== Work instruction ==
Write out all the data again, exactly as shown.

--- Data excerpts ---

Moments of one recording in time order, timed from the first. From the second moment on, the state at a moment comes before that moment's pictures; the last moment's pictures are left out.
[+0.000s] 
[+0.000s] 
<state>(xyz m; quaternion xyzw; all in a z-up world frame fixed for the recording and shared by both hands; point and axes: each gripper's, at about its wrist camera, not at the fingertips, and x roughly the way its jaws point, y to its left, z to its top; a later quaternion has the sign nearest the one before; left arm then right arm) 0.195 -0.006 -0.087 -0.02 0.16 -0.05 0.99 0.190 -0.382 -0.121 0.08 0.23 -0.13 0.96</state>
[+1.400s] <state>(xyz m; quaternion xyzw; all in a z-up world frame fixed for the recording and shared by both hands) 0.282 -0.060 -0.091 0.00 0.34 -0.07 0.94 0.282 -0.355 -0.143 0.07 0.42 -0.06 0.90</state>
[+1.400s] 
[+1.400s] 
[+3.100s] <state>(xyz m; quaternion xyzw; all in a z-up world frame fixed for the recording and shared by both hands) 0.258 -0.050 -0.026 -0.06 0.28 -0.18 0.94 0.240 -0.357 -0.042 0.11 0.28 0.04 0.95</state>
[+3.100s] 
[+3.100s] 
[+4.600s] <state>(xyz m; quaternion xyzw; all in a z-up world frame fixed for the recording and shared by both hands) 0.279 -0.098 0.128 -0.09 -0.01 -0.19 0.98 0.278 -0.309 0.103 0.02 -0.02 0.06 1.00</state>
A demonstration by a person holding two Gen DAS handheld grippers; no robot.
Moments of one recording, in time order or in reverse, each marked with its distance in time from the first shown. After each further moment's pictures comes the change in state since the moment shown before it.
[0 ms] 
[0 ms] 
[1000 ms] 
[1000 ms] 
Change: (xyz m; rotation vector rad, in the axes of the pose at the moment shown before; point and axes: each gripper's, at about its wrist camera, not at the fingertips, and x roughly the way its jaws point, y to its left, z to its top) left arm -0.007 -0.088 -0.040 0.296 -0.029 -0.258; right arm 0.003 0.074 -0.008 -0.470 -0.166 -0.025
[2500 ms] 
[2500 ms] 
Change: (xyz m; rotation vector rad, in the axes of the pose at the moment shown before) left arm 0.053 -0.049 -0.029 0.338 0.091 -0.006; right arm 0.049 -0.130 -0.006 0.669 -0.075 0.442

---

== Solution ==
Moments of one recording in time order, timed from the first. From the second moment on, the state at a moment comes before that moment's pictures; the last moment's pictures are left out.
[+0.000s] 
[+0.000s] 
<state>(xyz m; quaternion xyzw; all in a z-up world frame fixed for the recording and shared by both hands; point and axes: each gripper's, at about its wrist camera, not at the fingertips, and x roughly the way its jaws point, y to its left, z to its top; a later quaternion has the sign nearest the one before; left arm then right arm) 0.195 -0.006 -0.087 -0.02 0.16 -0.05 0.99 0.190 -0.382 -0.121 0.08 0.23 -0.13 0.96</state>
[+1.400s] <state>(xyz m; quaternion xyzw; all in a z-up world frame fixed for the recording and shared by both hands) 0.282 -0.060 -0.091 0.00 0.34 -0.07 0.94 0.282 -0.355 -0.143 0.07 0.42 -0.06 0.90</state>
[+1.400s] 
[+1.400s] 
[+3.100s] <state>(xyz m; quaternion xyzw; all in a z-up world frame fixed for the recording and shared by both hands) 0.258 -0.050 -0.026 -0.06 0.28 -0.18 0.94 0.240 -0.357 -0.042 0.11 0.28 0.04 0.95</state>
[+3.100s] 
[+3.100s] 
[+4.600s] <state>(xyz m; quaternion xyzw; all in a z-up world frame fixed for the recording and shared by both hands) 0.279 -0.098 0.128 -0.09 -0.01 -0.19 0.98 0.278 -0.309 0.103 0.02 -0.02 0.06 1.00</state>
A demonstration by a person holding two Gen DAS handheld grippers; no robot.
Moments of one recording, in time order or in reverse, each marked with its distance in time from the first shown. After each further moment's pictures comes the change in state since the moment shown before it.
[0 ms] 
[0 ms] 
[1000 ms] 
[1000 ms] 
Change: (xyz m; rotation vector rad, in the axes of the pose at the moment shown before; point and axes: each gripper's, at about its wrist camera, not at the fingertips, and x roughly the way its jaws point, y to its left, z to its top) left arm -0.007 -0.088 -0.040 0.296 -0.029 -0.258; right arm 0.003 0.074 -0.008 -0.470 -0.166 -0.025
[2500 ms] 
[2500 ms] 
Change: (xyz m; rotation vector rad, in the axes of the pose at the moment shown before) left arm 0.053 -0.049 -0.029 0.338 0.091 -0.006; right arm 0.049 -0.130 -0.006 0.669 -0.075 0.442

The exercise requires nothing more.